Recorded data
● ● ● ●

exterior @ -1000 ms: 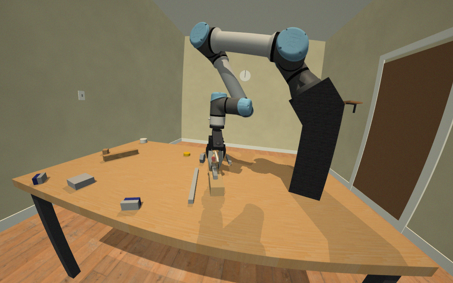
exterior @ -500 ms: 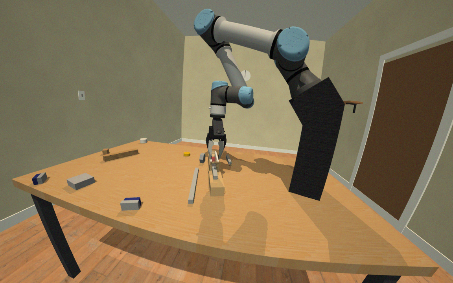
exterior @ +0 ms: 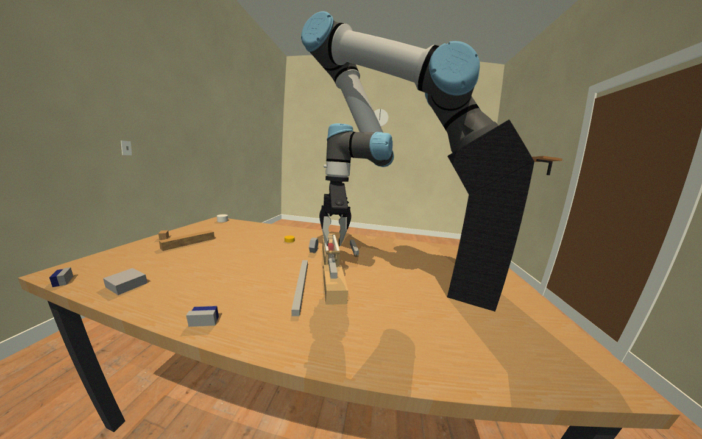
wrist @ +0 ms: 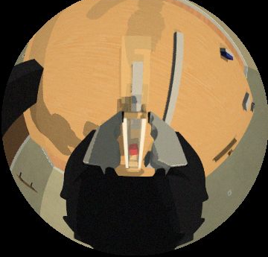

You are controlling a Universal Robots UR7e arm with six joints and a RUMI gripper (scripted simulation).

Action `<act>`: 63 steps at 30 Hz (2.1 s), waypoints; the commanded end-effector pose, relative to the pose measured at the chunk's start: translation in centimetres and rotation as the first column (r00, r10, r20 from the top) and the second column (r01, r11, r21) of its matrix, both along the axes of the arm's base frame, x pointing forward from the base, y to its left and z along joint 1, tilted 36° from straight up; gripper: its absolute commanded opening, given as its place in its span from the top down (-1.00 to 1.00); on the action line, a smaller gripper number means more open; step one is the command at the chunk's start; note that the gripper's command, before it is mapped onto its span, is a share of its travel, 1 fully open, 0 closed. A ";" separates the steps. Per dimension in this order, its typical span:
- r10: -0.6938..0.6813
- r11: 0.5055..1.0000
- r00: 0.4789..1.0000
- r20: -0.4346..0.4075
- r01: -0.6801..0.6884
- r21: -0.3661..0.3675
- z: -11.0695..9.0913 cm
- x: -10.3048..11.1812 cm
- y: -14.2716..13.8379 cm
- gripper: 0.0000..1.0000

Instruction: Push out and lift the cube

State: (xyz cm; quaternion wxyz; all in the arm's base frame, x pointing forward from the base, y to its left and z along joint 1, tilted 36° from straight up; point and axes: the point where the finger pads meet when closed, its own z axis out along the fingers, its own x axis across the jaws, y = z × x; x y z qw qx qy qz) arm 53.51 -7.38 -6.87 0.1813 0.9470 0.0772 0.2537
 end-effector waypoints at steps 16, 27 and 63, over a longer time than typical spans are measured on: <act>-0.001 1.000 1.000 -0.002 0.001 0.001 0.0 -0.2 0.1 0.55; -0.004 1.000 1.000 -0.001 0.004 0.003 0.0 -0.2 0.0 0.55; -0.477 0.844 0.874 0.092 0.427 0.325 1.8 -0.7 -2.2 0.55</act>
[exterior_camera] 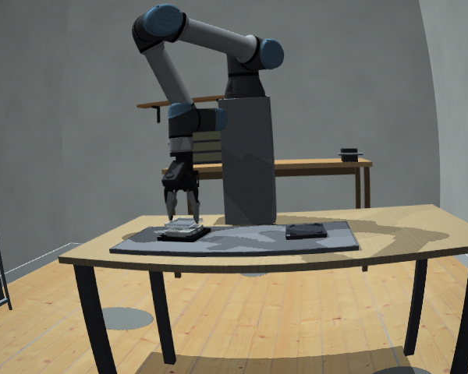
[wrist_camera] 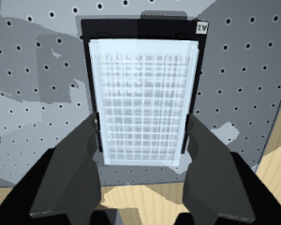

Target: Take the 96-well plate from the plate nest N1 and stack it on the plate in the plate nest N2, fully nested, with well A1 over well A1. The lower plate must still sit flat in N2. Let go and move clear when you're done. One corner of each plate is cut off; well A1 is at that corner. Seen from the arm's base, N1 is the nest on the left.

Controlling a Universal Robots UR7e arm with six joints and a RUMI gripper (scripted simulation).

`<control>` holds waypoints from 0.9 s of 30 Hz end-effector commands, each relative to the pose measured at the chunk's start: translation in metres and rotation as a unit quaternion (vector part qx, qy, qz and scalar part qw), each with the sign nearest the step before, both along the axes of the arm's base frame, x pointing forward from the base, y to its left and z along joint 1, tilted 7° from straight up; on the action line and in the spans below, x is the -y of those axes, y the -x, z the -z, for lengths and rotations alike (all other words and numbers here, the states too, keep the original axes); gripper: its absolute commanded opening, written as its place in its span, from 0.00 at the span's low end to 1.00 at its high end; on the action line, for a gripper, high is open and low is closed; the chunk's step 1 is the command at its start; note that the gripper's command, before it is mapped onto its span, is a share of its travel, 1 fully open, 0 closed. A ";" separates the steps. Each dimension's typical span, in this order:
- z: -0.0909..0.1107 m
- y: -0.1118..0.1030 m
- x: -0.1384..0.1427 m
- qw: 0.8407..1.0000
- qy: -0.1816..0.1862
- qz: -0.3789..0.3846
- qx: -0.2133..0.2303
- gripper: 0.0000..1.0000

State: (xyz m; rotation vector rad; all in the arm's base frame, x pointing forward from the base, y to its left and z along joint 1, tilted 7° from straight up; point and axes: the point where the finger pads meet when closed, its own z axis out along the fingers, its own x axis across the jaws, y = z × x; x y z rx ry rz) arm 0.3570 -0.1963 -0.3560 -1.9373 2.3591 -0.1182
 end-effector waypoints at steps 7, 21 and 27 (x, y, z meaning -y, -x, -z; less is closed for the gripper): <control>0.001 0.000 0.000 1.000 0.000 0.000 0.000 0.00; 0.003 -0.001 0.000 1.000 0.000 0.000 0.000 0.00; 0.004 -0.001 0.000 1.000 0.000 0.000 0.000 0.00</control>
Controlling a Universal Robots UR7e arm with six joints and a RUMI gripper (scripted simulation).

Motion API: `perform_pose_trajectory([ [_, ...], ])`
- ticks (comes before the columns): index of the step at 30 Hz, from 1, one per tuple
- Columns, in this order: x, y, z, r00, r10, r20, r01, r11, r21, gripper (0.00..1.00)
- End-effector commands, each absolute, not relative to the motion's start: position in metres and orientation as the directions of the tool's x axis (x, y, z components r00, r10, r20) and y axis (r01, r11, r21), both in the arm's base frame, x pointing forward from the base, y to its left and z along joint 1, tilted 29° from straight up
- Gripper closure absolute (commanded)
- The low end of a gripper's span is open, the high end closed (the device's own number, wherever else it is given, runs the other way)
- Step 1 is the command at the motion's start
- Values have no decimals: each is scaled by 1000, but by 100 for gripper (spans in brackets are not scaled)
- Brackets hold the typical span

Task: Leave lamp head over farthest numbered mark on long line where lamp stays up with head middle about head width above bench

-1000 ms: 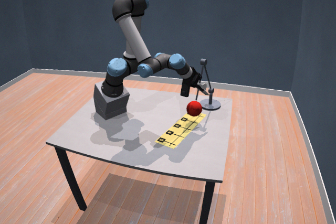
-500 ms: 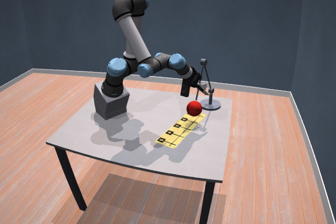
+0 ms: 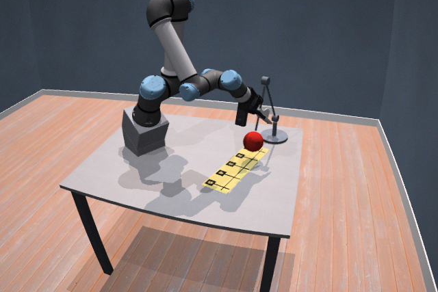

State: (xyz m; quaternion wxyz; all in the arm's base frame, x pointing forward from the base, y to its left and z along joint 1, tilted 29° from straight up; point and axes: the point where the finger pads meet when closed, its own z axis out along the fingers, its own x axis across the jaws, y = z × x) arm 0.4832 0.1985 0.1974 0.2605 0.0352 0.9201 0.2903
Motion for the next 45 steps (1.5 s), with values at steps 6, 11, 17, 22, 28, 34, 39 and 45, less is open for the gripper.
perform_pose_trajectory([
  [6,483,199,198,-861,216,-460,-87,829,552,0],
  [11,483,199,198,-861,216,-460,-87,829,552,0],
  [17,483,199,198,-861,216,-460,-87,829,552,0],
  [22,483,199,198,-861,216,-460,-87,829,552,0],
  [28,483,199,198,-861,216,-460,-87,829,552,0],
  [34,482,196,201,-861,216,-460,-87,829,552,0],
  [39,473,183,216,-861,216,-460,-87,829,552,0],
  [45,462,167,233,-861,216,-460,-87,829,552,0],
])
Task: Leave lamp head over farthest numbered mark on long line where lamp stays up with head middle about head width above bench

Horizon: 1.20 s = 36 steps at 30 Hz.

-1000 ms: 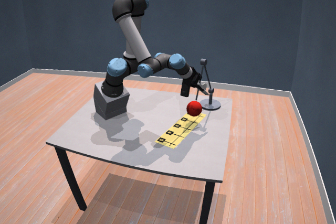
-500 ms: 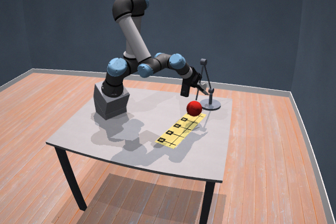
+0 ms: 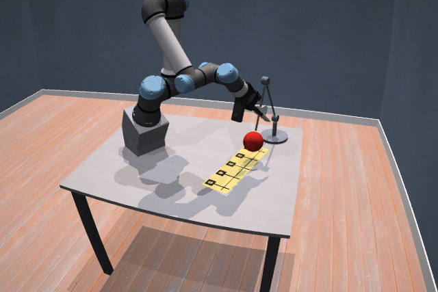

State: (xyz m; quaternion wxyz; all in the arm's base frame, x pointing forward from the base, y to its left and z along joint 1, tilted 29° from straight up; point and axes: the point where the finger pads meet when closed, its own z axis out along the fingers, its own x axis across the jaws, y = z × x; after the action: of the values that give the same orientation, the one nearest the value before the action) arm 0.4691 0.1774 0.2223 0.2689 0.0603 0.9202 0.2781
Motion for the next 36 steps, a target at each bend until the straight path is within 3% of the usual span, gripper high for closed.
perform_pose_trajectory([
  [1,460,165,236,-861,216,-460,-87,829,552,0],
  [36,435,134,277,-814,348,-466,70,854,515,0],
])
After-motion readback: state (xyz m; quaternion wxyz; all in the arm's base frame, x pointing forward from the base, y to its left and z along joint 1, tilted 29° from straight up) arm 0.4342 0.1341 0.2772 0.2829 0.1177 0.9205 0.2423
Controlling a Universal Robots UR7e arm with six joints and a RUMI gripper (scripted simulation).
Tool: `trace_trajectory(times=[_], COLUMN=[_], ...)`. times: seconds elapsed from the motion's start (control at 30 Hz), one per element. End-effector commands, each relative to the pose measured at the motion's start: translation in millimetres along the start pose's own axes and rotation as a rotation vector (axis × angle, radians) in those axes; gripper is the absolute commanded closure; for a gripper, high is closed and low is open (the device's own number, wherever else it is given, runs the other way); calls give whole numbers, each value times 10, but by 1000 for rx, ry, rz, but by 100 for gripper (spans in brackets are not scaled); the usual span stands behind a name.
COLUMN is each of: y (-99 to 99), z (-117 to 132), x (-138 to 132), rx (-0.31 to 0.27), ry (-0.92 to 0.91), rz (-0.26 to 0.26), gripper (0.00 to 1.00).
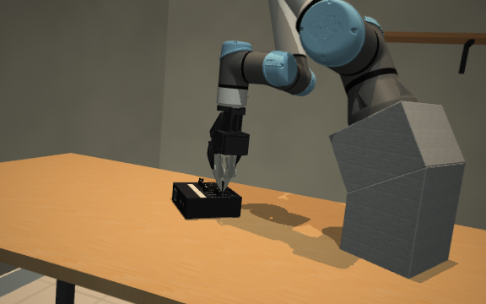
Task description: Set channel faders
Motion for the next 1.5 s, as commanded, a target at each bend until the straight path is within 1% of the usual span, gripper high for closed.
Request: trace_trajectory(times=[0.0,0.57,1.47], y=[2,2,3], z=[1,8,11], x=[-26,-93,-112], rx=[1,1,1], ry=[0,0,0], rz=[-1,-1,-1], gripper=[100,100,100])
Point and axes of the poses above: the point where the finger pads meet when closed, its own y axis back along the fingers, its own x axis across the jaws, z = x × y, the point moved 9 cm from there along y, back along the fingers, and after that the axes turned 6 degrees about -y, right-handed, at the moved point
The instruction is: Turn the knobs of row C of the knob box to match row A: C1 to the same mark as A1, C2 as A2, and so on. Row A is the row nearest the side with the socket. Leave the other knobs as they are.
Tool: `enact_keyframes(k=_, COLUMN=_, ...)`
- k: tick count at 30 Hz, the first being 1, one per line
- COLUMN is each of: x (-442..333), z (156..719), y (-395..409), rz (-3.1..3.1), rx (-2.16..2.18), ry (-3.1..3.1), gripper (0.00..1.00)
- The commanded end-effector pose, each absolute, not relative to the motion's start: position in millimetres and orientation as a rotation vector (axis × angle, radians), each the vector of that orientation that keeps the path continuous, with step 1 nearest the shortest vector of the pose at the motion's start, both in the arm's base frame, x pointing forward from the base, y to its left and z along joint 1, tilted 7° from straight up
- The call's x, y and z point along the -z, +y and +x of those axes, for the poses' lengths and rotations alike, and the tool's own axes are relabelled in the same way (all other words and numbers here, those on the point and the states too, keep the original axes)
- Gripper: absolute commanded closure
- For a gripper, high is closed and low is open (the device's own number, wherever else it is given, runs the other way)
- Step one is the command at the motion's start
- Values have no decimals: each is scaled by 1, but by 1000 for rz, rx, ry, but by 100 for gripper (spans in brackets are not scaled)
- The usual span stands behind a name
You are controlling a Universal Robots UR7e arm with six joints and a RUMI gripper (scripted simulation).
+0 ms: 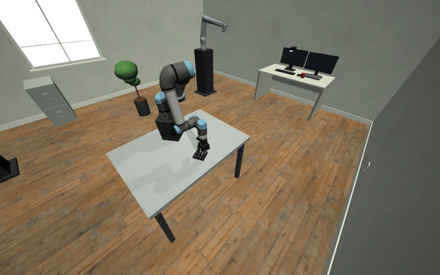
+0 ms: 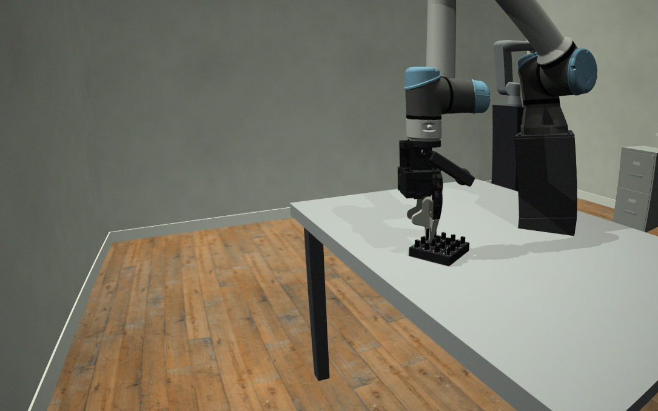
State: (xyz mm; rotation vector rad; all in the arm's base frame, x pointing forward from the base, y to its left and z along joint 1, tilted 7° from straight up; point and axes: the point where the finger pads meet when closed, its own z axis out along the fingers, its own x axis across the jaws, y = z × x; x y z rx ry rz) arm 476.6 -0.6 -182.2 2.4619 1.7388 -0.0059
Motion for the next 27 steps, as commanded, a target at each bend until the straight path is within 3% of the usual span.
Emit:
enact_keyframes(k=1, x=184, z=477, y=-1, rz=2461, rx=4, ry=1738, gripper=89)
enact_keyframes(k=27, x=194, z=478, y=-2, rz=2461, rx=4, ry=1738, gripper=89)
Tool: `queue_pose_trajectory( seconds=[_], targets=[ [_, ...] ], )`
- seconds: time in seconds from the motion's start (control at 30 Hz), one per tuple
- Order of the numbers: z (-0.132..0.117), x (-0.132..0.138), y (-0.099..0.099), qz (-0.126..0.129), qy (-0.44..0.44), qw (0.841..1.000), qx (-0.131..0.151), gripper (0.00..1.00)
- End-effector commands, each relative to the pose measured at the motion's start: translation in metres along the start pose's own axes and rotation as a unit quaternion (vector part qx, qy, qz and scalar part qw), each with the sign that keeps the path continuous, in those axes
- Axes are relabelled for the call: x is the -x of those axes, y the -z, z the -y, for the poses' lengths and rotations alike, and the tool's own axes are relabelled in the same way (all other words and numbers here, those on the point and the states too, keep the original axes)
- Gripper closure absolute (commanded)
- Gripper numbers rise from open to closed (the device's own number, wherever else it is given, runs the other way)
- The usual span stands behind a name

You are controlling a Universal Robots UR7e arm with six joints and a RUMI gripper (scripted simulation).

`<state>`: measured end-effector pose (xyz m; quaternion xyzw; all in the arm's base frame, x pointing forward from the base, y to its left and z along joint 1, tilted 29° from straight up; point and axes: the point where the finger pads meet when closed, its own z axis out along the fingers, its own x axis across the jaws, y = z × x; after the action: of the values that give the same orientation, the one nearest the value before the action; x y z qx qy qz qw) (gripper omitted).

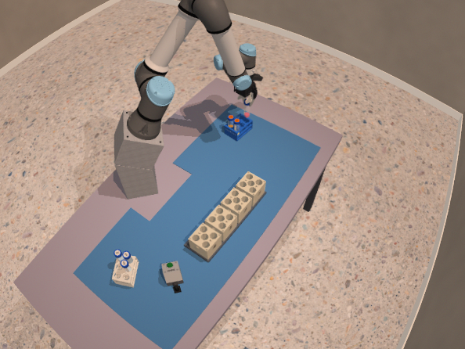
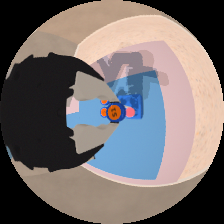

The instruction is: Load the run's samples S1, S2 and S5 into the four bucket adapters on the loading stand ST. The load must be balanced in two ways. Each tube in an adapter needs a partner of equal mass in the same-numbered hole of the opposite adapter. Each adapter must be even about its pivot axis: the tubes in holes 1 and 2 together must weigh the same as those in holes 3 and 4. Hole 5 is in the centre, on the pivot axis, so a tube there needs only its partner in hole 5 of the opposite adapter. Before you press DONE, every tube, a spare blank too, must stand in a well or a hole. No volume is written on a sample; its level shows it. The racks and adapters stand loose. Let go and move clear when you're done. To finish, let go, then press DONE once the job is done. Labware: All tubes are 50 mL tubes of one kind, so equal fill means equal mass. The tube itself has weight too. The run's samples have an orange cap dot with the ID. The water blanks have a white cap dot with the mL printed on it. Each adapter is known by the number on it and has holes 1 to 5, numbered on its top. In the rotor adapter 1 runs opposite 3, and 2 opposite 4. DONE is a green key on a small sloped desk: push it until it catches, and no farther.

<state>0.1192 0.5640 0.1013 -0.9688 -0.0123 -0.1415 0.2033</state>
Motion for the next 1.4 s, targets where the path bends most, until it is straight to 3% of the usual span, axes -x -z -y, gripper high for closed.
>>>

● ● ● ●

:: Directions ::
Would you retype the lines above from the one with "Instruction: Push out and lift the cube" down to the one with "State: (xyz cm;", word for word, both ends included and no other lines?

:: Response area ::
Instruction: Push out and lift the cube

State: (xyz cm; quaternion wxyz; all in the arm's base frame, x pointing forward from the base, y to its left and z along joint 1, tilted 36° from straight up; point and axes: the point where the finger pads meet when closed, its own z axis out along the fingers, its own x axis across the jaws, y = z × x; x y z qw qx qy qz) arm 53.51 -7.38 -6.87 0.1813 0.9470 0.0772 0.2537

That is the complete answer.